Shawn: That’s like asking what my favorite album or band is - there are too many to only pick one! For sure, I love that Marly is so generous and giving. She has a great capacity for empathy. She is supportive and a superb cheerleader. She is fun and usually in a great mood. As a general rule she is open-minded and curious, which is important to me.
Tess: How do you keep your relationship fun and fresh? Do you have date nights or other fun things you do to stay connected?
Marly: I think the most important thing is that we’re friends. We have a really special relationship because we both work from home and have a lot of similar interests that we do together, like tennis. We play tennis together in the evenings and we’re on a WTT team together. We also enjoy music together and we’ll get out the guitars and jam on some nights. We will on occasion go to see live music. And we have friends that we get together with occasionally to go out to dinner. We always have great food at home too, so the temptation to eat out isn’t too terribly strong. Also, because of my blog, I cook a lot, and Shawn likes to eat, so that works out too.
Shawn: We enjoy spending time together in general, but for fun our main activity is tennis. We both love the outdoors so anything outside is good. In the winter we play ping pong and watch movies and tennis.
Tess: What do you think the three most important things are in maintaining a loving relationship?
Marly: I think respect is really important. I need to feel respect from my partner and I need to give it as well. I also think equality is very important. There has to be equality, otherwise there is an imbalance and that is not sustainable, at least not in a healthy way. Third, I think laughter is important. Whether you’re in the kitchen making dinner or walking the dogs or anything throughout the course of the day, being able to laugh together is so important.
Shawn: Number one has to be total trust. Without it, it seems to me that the relationship is built on sand. After that, the relationship is built on three pillars of needs - emotional, intellectual and physical. You can have a good marriage with two of those, but a great marriage has all three.
Tess: Thank you so much for sharing, and for being vegan rockstars! What are you currently working on? Where can we find out more about what you do?
Marly: We continue to build resources at NamelyMarly to help people with the transition to a vegan diet. We love showing the mainstream side of vegan, with easy recipes, and just fun, inspiring lifestyle posts. Shawn and I work together on the photos and videos for our recipes and lifestyle posts on the site. We also work together on the podcast, with Shawn handling the audio and design elements while I manage the interviews and recordings. One of these days I hope to get Shawn on the show with me. Stay tuned to see if I can get that to happen! Oh, and Shawn also designs and manages both the NamelyMarly and the ChoppedCon sites too.
Shawn: My personal site is shawnbeelman.com, but because I’m working on client sites all day, every day, I’m not good about updating it. You can see more of my photography here.

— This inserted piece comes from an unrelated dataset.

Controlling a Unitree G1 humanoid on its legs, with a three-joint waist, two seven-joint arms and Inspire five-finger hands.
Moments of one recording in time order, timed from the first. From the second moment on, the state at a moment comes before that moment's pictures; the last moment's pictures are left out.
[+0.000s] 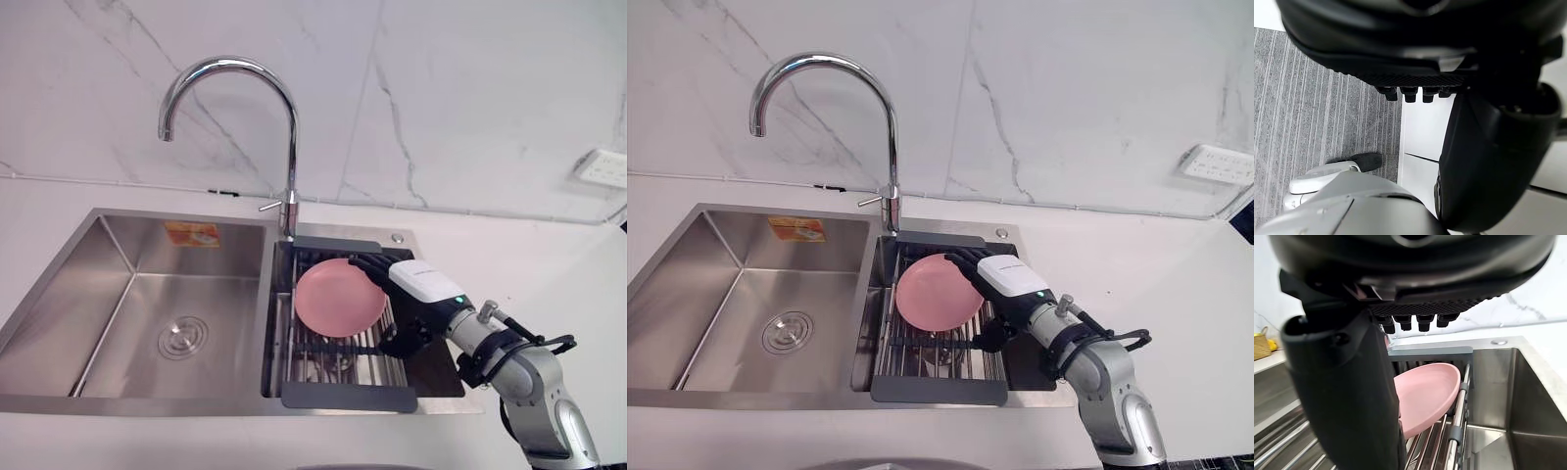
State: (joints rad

Tess: Is there anything else you’d like to share?
Marly: Shawn and I have both read the book Conscious Loving and felt like it was a great resource early on in our relationship. It helped us learn to communicate honestly and openly. I think it’s important to work through past baggage and for me that involved seeing a therapist and subsequently hiring a life coach. Both experiences were helpful for me to learn to speak my truth. Great credit to Shawn for always being willing to talk when I need it.
YAY! Thanks SO much, Shawn and Marly. You have both inspired me, truly. And thank YOU for reading, friends!!